Un policier ossète, ayant écouté les communications radio d'une partie des forces armées, raconte avoir entendu un appel d'un officier russe à ne pas tirer au canon de tanks sur l'école. "Des femmes sont aux fenêtres de l'école, agitant des vêtements et des mouchoirs blancs pour qu'on ne tire pas !", aurait crié cet officier. Les tanks T-72 ont malgré tout ouvert le feu en direction de l'école.

"Les femmes étaient utilisées par les terroristes comme bouclier humain, on le sait bien, mais quand même, il ne fallait pas tirer comme ça !", s'indignait, plus tard, dans la soirée, ce vétéran de l'armée soviétique, accablé par la "façon catastrophique" avec laquelle, selon lui, l'assaut a été mené. "On nous a interdit de donner le vrai chiffre des gens dans l'école, glissait aussi, avec colère, une femme en uniforme de la police ossète en s'adressant à des journalistes occidentaux. Notre pouvoir est comme ça, il nous ment. Moi, je vous le dis : il y avait 1 200 personnes dans l'école."

A la nuit tombée, le président de l'Ossétie du Nord, Alexandre Dzassokhov, déclarait à la télévision que des "Arabes" figuraient parmi le groupe de terroristes. Il indiquait, à l'unisson avec la version officielle du FSB, les services secrets russes, qu'aucun assaut armé de l'école n'avait été planifié, et que seuls les terroristes étaient responsables de l'issue sanglante.

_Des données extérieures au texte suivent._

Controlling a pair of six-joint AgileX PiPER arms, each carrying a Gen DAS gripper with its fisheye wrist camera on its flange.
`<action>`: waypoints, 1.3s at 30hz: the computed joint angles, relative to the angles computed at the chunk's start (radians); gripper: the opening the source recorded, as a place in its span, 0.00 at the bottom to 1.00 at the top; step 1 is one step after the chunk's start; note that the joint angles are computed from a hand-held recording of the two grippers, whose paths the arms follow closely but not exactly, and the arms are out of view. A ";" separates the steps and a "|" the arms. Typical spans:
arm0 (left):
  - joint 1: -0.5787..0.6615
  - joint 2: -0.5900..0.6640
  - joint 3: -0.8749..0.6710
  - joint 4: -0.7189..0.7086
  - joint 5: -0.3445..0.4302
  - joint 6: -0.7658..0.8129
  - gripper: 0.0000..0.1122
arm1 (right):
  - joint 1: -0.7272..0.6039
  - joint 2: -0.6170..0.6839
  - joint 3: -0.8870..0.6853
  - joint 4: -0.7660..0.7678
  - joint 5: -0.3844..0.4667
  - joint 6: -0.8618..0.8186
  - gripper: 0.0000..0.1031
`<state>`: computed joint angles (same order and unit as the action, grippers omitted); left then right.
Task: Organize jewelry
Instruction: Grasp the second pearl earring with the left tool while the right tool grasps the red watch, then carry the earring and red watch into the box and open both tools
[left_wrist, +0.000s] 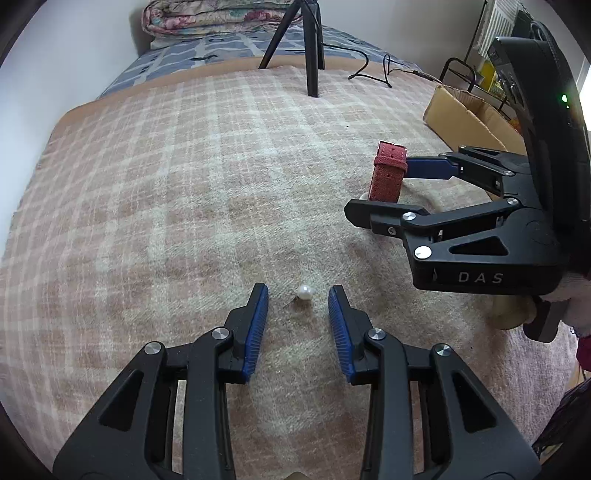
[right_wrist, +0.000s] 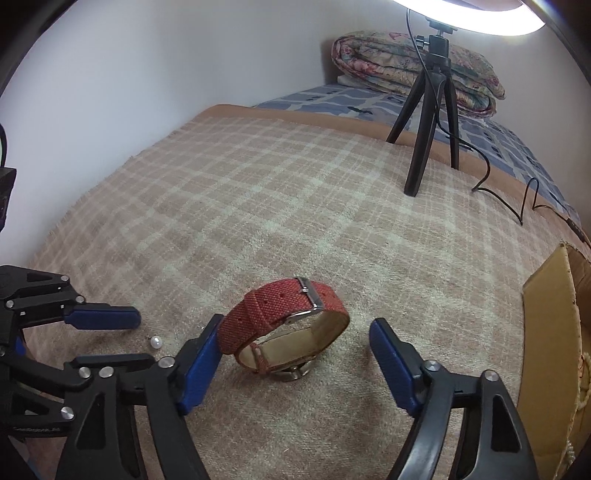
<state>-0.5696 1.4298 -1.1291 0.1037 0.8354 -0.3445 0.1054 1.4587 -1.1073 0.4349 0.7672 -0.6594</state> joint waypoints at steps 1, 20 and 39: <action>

Au même moment, des équipes de démineurs russes procédaient à la destruction des explosifs placés dans l'école par le commando terroriste. Ces explosions semblaient être, tout aussi bien, destinées à achever de détruire l'école, recouvrant de gravats les indices qui auraient pu servir à l'enquête, et rendant impossible tout décompte précis des restes humains carbonisés restés à l'intérieur.

Natalie Nougayrède


L'avertissement de Vladimir Poutine

Vladimir Poutine a effectué, samedi à l'aube, une visite éclair à Beslan, où s'est déroulée la prise d'otages. "Toute la Russie souffre, pleure et prie avec vous", a déclaré le président russe qui s'est rendu au dispensaire de la ville pour rencontrer les blessés. "Toutes les options étaient à l'étude, mais l'emploi de la force n'était pas planifié", a-t-il assuré lors de cette visite au cours de laquelle il a eu une courte réunion avec le président nord-ossète Alexandre Dzassokhov. "Les événements se sont développés très vite, de façon inattendue, et les services spéciaux ont démontré beaucoup de courage", malheureusement "ils ont subi de lourdes pertes", a relevé le président russe, dont la visite n'avait pas été annoncée et qui n'a été accueilli par aucun responsable régional à son arrivée à l'aéroport.

"L'un des principaux objectifs des terroristes à Beslan était de semer la haine inter-ethnique et d'enflammer le Caucase du Nord, a relevé Vladimir Poutine. Quiconque soutiendra ceci sera considéré comme un complice des terroristes." - (AFP.)